== Exercise description ==
Please reproduce the data exactly, though every picture must stay out.
───── Given material
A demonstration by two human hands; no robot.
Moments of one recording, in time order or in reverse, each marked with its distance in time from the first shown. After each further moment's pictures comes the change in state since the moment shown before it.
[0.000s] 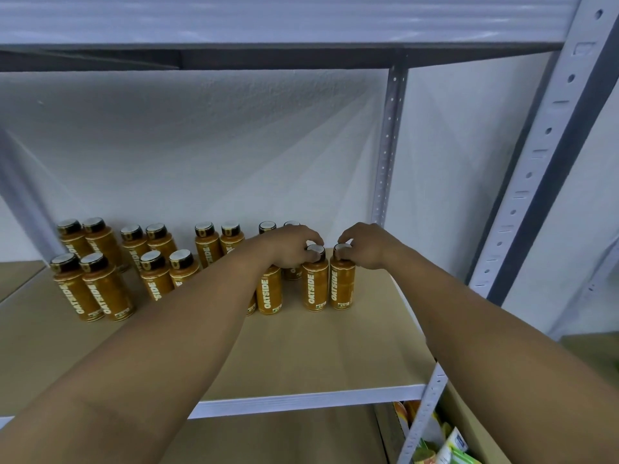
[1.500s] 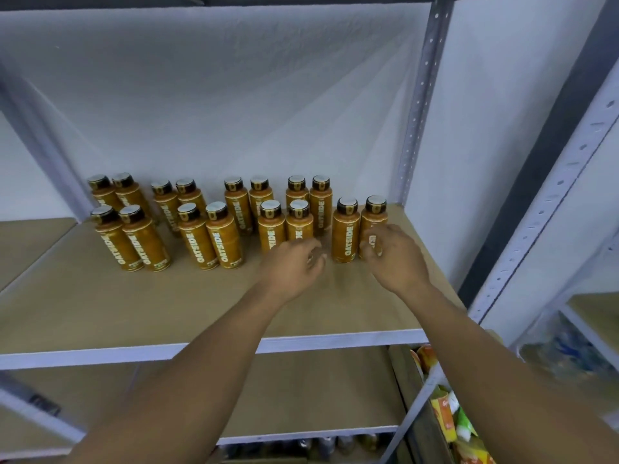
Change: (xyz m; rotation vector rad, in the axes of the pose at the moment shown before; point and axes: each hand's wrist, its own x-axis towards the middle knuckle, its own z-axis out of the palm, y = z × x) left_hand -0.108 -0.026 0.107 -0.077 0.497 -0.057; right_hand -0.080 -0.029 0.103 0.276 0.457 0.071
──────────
== Output ==
A demonstration by two human hands; no robot.
Moments of one recording, in time order or in reverse, each marked with its distance in time from the first shown. After each further moment's pictures comes the change in state since the moment shown before it.
[0.000s] 
[1.500s] 
Change: (xyz m; rotation vector rad, in the axes of the pose at the moment shown before; point and axes: each hand's wrist, its own x-axis towards the middle knuckle, its own z-axis out of the palm, y = z × x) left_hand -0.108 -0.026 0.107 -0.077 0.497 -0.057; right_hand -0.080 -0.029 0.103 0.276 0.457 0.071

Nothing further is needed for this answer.